▸ **AVAILABLE DATA**:
Start of Block

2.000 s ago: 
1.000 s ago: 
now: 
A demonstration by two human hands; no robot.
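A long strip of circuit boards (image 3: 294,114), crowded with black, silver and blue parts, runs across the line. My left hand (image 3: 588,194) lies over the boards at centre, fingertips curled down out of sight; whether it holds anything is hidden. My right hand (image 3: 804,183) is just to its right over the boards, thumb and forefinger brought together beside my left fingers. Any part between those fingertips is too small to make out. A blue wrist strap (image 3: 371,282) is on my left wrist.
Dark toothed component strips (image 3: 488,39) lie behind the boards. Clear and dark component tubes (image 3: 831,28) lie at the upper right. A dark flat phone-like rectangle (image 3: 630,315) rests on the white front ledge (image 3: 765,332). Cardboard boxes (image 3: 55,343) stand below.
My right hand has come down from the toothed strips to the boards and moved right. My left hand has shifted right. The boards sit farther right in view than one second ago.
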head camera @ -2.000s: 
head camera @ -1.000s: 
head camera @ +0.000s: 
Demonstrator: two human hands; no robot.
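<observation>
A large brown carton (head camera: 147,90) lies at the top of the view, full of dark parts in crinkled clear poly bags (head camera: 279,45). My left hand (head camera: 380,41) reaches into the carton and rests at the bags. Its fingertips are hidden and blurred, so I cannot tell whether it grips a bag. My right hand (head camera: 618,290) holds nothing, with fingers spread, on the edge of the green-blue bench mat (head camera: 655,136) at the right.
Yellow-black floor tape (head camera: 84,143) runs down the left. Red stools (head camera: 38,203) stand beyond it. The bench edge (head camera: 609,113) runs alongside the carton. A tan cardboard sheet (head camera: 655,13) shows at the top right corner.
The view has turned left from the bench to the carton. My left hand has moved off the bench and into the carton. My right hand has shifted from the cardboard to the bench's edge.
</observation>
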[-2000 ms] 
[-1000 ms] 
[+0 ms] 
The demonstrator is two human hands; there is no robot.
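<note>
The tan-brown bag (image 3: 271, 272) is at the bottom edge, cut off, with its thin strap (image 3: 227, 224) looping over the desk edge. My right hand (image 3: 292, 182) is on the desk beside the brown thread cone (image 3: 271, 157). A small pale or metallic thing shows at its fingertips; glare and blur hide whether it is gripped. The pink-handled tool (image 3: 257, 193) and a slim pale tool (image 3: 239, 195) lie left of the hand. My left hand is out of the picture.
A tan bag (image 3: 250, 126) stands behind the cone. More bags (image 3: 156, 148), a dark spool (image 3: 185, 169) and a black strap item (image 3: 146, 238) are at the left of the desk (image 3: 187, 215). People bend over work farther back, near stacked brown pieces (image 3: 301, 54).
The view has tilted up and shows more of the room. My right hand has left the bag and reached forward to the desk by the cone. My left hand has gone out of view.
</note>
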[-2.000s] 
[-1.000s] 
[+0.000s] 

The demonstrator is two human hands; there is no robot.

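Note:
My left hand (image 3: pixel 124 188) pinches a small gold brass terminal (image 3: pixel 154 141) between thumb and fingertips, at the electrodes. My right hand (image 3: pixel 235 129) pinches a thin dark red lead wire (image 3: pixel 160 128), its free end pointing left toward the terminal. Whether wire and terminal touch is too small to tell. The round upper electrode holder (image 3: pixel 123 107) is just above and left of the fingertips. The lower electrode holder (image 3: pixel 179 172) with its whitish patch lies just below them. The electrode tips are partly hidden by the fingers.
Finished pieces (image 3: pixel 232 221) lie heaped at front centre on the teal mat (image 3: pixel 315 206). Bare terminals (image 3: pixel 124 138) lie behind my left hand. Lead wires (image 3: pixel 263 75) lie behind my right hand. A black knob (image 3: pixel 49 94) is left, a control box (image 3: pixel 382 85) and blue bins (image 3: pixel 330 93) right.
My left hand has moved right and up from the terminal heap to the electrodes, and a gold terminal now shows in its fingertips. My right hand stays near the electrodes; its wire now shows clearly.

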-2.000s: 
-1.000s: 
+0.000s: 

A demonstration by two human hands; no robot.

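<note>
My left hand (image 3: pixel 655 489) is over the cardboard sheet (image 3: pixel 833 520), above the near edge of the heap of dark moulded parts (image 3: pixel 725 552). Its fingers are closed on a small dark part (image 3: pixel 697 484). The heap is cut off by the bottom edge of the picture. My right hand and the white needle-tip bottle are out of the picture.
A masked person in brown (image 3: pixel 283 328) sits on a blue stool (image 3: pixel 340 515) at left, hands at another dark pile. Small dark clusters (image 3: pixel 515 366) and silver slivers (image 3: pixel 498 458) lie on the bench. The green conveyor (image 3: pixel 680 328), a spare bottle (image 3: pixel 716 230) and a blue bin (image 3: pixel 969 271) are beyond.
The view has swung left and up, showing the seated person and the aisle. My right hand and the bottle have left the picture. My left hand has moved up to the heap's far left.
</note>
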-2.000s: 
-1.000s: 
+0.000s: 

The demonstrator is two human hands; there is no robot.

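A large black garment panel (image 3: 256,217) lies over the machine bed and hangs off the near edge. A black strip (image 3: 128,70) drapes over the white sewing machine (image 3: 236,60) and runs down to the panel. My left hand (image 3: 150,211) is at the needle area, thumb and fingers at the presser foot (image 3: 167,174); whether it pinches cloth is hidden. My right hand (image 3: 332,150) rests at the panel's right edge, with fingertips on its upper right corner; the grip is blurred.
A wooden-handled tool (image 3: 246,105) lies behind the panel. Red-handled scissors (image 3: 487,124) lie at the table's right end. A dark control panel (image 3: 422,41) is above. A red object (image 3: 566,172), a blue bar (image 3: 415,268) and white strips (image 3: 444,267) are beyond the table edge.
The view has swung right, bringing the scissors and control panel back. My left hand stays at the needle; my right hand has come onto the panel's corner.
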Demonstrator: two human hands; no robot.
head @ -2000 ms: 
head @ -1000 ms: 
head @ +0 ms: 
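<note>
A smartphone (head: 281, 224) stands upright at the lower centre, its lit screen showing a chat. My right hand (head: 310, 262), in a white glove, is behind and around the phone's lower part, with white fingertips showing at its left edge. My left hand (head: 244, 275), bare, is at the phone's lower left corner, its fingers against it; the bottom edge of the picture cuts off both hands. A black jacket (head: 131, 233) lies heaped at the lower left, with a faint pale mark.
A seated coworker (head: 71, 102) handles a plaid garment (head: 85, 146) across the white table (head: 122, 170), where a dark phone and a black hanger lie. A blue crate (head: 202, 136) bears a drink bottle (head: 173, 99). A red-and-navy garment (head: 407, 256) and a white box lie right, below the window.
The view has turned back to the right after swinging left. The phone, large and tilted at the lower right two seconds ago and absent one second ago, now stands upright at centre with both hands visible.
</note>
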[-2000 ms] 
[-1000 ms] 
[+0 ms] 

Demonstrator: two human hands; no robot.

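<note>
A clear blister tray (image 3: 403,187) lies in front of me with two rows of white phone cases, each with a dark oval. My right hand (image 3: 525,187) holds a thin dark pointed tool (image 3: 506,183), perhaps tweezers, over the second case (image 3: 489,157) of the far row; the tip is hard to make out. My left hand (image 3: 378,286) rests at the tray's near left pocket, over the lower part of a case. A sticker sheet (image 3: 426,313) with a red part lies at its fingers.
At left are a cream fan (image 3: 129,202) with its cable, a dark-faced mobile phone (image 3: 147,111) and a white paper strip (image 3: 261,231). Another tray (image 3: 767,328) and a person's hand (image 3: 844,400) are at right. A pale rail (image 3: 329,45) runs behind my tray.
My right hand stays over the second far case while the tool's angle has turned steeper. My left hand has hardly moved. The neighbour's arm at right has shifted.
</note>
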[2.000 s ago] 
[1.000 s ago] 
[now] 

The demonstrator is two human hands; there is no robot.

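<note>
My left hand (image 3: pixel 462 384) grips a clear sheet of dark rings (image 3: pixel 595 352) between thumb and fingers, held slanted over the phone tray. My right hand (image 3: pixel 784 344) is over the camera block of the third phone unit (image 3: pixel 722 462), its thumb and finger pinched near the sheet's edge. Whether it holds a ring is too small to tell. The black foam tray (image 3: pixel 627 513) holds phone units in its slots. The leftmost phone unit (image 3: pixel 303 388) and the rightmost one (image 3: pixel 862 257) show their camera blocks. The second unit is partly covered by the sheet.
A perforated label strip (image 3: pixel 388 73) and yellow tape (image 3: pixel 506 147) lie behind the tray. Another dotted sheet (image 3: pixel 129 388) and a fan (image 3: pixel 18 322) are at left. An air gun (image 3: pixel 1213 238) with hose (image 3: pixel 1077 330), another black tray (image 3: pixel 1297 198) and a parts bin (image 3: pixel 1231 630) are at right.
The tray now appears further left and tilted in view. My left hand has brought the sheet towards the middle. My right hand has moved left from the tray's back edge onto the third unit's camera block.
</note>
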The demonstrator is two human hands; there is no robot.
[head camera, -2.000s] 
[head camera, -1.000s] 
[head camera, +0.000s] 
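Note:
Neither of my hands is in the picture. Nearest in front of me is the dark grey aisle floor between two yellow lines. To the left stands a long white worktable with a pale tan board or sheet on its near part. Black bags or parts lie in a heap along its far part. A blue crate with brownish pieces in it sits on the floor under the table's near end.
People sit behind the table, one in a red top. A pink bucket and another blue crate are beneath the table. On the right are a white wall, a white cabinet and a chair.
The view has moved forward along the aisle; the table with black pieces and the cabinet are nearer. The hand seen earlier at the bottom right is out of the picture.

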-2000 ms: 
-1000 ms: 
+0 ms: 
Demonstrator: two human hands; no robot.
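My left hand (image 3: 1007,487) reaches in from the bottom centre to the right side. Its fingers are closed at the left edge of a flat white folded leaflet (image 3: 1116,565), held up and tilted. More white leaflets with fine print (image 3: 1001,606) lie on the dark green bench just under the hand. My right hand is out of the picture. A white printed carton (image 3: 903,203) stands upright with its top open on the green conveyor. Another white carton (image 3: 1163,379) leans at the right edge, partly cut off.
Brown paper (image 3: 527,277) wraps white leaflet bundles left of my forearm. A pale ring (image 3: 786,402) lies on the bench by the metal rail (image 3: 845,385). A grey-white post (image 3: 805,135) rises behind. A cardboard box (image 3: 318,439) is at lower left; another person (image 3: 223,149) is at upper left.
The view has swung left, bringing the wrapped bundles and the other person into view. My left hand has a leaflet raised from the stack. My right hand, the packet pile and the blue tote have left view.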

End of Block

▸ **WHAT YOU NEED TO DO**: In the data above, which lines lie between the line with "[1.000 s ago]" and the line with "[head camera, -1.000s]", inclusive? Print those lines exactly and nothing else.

▸ **TASK SOLUTION**:
[1.000 s ago] 
[now] 

The demonstrator is two human hands; there is no robot.

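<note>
My left hand (image 3: pixel 462 384) grips a clear sheet of dark rings (image 3: pixel 595 352) between thumb and fingers, held slanted over the phone tray. My right hand (image 3: pixel 784 344) is over the camera block of the third phone unit (image 3: pixel 722 462), its thumb and finger pinched near the sheet's edge. Whether it holds a ring is too small to tell. The black foam tray (image 3: pixel 627 513) holds phone units in its slots. The leftmost phone unit (image 3: pixel 303 388) and the rightmost one (image 3: pixel 862 257) show their camera blocks. The second unit is partly covered by the sheet.
A perforated label strip (image 3: pixel 388 73) and yellow tape (image 3: pixel 506 147) lie behind the tray. Another dotted sheet (image 3: pixel 129 388) and a fan (image 3: pixel 18 322) are at left. An air gun (image 3: pixel 1213 238) with hose (image 3: pixel 1077 330), another black tray (image 3: pixel 1297 198) and a parts bin (image 3: pixel 1231 630) are at right.
The tray now appears further left and tilted in view. My left hand has brought the sheet towards the middle. My right hand has moved left from the tray's back edge onto the third unit's camera block.
</note>
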The demonstrator is two human hands; there is no robot.
[head camera, -2.000s] 
[head camera, -1.000s] 

Work on the exercise is now concluded.